Raw, Vegan Chocolate Ice Cream: Part I

Homemade, Vegan Raw Ice Cream

This recipe is part of Penny Wise Platter Thursday over at The Nourishing Gourmet

This raw, vegan  ice cream recipe was my go-to summer concotion this year, inspired by the recipes of the raw food diet. I’m not 100% raw (although I am about 85-90% these days), but I enjoyed this vegan dessert very much when I was still doing sweets.

Right now I’m enjoying my raw green smoothies about 3-4 times a week. This provides sweetness. However I am still drinking my tea unsweet and not indulging in any sweet desserts. I’m only “breaking” my rule on my green smoothies to get more raw greens in my body. I will cut down , though, and start making large salads for lunch and dinner to get the same amount of raw vegetables without the sweet taste.

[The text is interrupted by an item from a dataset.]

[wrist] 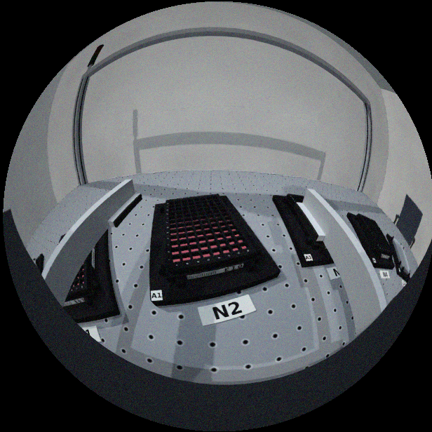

For those who like to enjoy their sweets moderately, then this vegan ice cream is for you. I still want to work it out so that it is *perfect*, but so far, it’s still good. You can use carob instead of the cocoa, if you desire, to have that malty, chocoalty taste without the caffeine or oxaletes presented in the cocoa. This ice cream recipe is nutritious and satisfying. Make it for yourself and find out.

Raw Chocolate Ice Cream Recipe

1 cup homemade coconut milk
1/2 cup almond milk
1/4 tsp. Guar Gum (vegan version) OR 1 Organic Egg Yolk
1 tsp. Vanilla Extract

2 tsp. chia seeds, soaked in 1/4 cup water
2 TBSP. cocoa or carob powder
1 Medium avocado
1 small banana
1/8-1/4 tsp. pure stevia extract
1/8 cup xylitol or coconut sugar
1-2 tbsp. raw honey (if omitting, increase xylitol/coconut sugar to 1/4 cup, or to desired sweeteness)
100% dark chocolate bar, broken into chunks (optional)

Blend coconut milk, almond milk, guar gum or egg yolk and vanilla together for about 20 seconds in blender. Add chia seeds and blend well until seeds are broken down and mixture is emulsified.

Add cocoa powder, avocado, banana and sweeteners. Blend on high speed for 30 seconds or more to make sure everything is well blended and broken down.

Freeze in ice cream maker and make according to manufactures directions. Or, freeze in a plastic container and blend in blender every 2 hours. Thaw for 30 minutes before serving, or until soft. Garnish with cinnamon (to lower blood sugar levels and increase antioxidants) and/or dark chocolate chunks.

I like to blend in cinnamon to this ice cream to help bring down my blood sugar after ingesting the sugar from the banana or the honey (which I rarely add). Experiment with this recipe and see if it works for you. You might need to adjust the sweetness to your level of taste. Test taste it before freezing to make sure.